**Work instructions**: Nothing but the lines from the one containing "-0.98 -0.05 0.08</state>" through the one containing "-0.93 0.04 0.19", both included, should be given again, each exactly as written below.

──────── Provided data ────────

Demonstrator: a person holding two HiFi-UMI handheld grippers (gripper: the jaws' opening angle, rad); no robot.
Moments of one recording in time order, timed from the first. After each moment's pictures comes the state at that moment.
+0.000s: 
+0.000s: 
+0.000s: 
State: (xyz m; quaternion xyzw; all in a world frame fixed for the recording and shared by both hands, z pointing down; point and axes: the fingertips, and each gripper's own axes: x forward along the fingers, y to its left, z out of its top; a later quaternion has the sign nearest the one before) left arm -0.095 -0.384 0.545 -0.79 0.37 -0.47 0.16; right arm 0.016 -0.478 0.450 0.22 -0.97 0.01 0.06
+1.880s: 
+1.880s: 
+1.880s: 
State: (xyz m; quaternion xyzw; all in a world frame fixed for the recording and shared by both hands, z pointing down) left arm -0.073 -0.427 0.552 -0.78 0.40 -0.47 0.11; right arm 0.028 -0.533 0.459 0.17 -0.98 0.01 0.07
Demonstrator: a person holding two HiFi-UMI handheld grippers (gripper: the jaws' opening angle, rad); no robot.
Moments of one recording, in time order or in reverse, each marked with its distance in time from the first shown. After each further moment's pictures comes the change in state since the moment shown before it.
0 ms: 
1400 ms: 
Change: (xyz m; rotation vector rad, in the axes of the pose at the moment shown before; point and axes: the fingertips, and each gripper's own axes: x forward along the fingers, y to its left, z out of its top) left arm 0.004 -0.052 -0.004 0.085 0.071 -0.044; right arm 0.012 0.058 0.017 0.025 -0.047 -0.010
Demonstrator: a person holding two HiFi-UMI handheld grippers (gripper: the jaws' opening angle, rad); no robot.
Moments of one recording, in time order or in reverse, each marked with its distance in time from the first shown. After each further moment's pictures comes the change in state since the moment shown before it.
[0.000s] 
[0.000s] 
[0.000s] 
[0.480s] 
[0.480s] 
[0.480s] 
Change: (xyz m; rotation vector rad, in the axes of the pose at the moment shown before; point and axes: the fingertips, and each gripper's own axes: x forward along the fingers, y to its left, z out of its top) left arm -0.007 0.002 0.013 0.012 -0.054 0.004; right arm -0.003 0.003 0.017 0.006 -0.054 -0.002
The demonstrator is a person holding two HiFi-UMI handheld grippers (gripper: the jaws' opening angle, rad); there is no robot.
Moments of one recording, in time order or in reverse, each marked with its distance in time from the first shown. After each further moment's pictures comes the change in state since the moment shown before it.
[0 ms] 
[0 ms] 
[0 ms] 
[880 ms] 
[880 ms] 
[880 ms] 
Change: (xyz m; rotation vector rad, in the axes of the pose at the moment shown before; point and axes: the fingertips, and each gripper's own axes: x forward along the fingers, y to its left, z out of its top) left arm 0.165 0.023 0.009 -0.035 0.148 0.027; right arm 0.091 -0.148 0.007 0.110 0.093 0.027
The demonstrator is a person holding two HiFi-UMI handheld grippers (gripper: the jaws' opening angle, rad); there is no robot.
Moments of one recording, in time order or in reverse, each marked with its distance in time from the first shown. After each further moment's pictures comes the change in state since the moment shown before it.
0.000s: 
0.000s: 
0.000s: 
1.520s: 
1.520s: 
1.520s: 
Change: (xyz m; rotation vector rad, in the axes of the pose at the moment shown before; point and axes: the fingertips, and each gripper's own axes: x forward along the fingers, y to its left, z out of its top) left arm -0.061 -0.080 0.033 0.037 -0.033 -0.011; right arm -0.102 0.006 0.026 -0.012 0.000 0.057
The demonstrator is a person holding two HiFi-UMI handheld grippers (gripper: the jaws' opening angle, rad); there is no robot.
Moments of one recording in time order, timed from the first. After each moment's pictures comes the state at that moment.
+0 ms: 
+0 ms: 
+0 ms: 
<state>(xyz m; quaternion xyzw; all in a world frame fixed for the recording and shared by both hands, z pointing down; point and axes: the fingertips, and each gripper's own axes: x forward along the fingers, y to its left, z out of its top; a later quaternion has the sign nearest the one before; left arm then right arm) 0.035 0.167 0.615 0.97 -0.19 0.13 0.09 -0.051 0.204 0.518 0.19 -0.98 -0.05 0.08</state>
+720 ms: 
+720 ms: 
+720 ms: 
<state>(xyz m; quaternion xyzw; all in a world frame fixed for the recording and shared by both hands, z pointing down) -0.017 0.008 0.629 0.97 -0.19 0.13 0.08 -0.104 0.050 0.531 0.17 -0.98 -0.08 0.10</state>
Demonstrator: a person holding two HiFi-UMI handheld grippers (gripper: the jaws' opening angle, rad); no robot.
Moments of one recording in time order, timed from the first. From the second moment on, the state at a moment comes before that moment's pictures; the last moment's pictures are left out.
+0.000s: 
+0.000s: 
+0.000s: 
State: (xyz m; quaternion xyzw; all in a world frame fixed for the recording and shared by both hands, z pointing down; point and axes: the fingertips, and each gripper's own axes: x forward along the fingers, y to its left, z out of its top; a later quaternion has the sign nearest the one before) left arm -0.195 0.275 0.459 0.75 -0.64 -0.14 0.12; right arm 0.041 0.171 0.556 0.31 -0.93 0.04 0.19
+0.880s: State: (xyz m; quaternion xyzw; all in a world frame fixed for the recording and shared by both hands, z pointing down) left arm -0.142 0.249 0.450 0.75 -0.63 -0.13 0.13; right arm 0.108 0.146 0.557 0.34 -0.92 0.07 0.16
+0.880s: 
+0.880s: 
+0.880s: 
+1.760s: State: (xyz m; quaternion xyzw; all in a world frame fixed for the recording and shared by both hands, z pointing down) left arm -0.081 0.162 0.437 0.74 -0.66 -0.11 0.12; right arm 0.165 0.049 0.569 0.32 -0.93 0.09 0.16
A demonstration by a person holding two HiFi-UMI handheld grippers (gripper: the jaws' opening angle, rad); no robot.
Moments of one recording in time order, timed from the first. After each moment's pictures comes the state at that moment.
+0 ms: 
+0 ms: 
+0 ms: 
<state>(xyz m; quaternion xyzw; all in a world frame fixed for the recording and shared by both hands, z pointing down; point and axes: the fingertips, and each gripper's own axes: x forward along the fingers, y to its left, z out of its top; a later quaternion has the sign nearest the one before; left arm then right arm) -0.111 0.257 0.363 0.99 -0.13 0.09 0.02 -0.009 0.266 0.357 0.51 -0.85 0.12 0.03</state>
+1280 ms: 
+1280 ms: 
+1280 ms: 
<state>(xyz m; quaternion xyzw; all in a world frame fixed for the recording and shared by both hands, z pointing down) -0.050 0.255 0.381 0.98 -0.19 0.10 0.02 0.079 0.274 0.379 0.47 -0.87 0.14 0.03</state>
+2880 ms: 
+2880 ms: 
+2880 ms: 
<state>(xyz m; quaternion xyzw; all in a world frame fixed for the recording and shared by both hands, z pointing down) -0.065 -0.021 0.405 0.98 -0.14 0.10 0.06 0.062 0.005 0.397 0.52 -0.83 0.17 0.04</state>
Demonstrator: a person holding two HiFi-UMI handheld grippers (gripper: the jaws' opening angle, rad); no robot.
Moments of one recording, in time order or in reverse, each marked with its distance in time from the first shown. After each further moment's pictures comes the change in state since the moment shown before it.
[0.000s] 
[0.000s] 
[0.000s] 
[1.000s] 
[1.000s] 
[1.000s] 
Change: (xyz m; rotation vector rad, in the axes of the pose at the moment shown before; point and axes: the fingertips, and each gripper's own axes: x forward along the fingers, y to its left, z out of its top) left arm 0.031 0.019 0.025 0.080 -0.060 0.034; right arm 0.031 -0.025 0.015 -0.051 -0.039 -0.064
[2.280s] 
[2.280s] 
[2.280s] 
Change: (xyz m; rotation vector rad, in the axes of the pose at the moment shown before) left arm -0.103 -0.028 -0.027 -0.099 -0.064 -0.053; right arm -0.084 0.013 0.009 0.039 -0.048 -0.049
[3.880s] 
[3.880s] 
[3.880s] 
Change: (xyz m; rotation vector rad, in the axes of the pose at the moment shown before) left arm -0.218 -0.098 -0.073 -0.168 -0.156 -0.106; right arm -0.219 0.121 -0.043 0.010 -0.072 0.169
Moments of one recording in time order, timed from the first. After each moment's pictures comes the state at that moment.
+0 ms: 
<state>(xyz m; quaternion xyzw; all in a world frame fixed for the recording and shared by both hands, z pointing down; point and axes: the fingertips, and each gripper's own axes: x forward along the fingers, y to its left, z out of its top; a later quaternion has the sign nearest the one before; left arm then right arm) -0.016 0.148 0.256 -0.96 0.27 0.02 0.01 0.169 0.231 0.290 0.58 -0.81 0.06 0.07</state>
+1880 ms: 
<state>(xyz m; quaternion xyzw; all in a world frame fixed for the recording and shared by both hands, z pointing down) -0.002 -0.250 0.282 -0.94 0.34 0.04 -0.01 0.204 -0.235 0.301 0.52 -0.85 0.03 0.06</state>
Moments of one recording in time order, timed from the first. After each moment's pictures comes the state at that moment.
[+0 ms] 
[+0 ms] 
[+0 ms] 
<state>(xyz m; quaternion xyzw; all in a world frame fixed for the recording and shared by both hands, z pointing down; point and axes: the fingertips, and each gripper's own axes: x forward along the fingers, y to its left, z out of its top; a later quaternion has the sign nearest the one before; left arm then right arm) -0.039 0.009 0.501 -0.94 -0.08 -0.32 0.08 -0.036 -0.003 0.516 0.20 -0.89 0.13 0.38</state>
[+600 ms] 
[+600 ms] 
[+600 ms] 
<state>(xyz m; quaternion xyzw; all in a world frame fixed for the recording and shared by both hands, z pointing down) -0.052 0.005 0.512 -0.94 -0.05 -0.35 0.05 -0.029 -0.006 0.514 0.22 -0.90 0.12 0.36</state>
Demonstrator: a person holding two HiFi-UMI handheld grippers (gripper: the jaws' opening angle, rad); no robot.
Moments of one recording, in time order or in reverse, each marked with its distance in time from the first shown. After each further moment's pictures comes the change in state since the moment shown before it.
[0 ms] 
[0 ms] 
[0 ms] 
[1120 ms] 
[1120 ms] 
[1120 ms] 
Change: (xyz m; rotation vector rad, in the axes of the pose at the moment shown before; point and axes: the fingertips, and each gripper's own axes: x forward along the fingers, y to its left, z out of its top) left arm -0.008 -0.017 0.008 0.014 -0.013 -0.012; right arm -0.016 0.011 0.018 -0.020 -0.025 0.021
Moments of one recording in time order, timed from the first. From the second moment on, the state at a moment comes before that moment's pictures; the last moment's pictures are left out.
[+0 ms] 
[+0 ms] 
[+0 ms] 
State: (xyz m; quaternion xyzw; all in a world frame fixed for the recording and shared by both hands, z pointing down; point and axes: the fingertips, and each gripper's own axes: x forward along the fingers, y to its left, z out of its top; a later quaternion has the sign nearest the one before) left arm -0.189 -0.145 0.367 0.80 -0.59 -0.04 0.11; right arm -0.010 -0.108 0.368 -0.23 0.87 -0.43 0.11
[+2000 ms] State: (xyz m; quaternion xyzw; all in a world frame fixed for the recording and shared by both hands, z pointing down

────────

**Solution to this exercise**:
<state>(xyz m; quaternion xyzw; all in a world frame fixed for the recording and shared by both hands, z pointing down; point and axes: the fingertips, and each gripper's own axes: x forward along the fingers, y to its left, z out of its top; a later quaternion has the sign nearest the one before; left arm then right arm) 0.035 0.167 0.615 0.97 -0.19 0.13 0.09 -0.051 0.204 0.518 0.19 -0.98 -0.05 0.08</state>
+720 ms: 
+720 ms: 
+720 ms: 
<state>(xyz m; quaternion xyzw; all in a world frame fixed for the recording and shared by both hands, z pointing down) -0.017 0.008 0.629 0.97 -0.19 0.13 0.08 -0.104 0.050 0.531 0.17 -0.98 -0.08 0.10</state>
Demonstrator: a person holding two HiFi-UMI handheld grippers (gripper: the jaws' opening angle, rad); no robot.
Moments of one recording in time order, timed from the first. From the second moment on, the state at a moment comes before that moment's pictures; the last moment's pictures are left out.
+0.000s: 
+0.000s: 
+0.000s: 
State: (xyz m; quaternion xyzw; all in a world frame fixed for the recording and shared by both hands, z pointing down; point and axes: the fingertips, and each gripper's own axes: x forward along the fingers, y to its left, z out of its top; a later quaternion has the sign nearest the one before) left arm -0.195 0.275 0.459 0.75 -0.64 -0.14 0.12; right arm 0.041 0.171 0.556 0.31 -0.93 0.04 0.19

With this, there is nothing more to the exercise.